> Your goal:
Scan the records below for the line with "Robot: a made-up" and the line with "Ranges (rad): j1". Repeat those two lines and every line between them exactly, and nothing else.

Start of Records provided

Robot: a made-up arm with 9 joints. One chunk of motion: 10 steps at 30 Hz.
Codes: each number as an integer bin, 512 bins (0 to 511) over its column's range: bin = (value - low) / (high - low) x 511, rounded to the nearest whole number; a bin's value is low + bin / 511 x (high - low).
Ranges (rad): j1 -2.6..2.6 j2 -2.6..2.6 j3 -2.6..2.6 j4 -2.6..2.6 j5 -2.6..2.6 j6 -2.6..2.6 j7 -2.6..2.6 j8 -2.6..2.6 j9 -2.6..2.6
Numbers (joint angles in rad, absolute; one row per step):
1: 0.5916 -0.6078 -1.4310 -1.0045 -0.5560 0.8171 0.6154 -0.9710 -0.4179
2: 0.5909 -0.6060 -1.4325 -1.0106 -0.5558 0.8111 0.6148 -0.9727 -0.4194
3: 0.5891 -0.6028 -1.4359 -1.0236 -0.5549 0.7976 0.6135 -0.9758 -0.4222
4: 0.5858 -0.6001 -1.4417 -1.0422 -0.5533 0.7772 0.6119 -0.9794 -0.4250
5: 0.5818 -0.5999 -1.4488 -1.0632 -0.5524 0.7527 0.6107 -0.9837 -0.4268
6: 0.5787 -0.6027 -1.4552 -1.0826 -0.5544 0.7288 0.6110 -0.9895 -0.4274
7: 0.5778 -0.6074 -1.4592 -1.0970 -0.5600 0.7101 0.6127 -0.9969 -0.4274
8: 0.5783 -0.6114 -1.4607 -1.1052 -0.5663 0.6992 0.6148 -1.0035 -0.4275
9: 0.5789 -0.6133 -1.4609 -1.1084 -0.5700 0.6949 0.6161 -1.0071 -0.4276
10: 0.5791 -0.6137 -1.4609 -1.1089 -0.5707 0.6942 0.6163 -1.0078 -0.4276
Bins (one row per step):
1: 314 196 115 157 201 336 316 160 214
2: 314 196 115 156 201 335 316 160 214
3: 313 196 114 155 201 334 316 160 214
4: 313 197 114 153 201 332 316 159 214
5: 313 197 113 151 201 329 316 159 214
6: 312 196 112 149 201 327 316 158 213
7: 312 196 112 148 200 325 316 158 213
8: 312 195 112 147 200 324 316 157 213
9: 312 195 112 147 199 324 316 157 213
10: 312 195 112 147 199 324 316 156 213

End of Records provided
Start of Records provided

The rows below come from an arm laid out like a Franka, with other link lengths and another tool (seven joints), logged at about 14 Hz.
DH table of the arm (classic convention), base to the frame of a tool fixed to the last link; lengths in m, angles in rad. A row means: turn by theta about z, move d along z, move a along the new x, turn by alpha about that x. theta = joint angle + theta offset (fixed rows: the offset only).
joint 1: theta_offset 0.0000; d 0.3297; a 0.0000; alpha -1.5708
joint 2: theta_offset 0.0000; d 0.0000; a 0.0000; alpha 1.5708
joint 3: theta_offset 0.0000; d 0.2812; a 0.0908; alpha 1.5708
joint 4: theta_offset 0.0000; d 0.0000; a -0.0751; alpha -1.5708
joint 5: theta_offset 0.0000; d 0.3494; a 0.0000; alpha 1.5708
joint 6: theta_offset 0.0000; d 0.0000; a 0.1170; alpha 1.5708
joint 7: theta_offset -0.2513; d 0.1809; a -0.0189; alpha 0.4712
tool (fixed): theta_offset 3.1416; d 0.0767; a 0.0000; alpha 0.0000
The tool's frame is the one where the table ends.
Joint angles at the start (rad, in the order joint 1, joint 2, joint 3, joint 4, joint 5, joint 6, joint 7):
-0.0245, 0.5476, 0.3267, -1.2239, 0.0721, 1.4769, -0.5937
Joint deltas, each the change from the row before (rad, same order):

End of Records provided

> Exercise output:
Robot: a made-up arm with 9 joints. One chunk of motion: 10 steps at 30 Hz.
Codes: each number as an integer bin, 512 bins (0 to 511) over its column's range: bin = (value - low) / (high - low) x 511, rounded to the nearest whole number; a bin's value is low + bin / 511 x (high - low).
Ranges (rad): j1 -2.6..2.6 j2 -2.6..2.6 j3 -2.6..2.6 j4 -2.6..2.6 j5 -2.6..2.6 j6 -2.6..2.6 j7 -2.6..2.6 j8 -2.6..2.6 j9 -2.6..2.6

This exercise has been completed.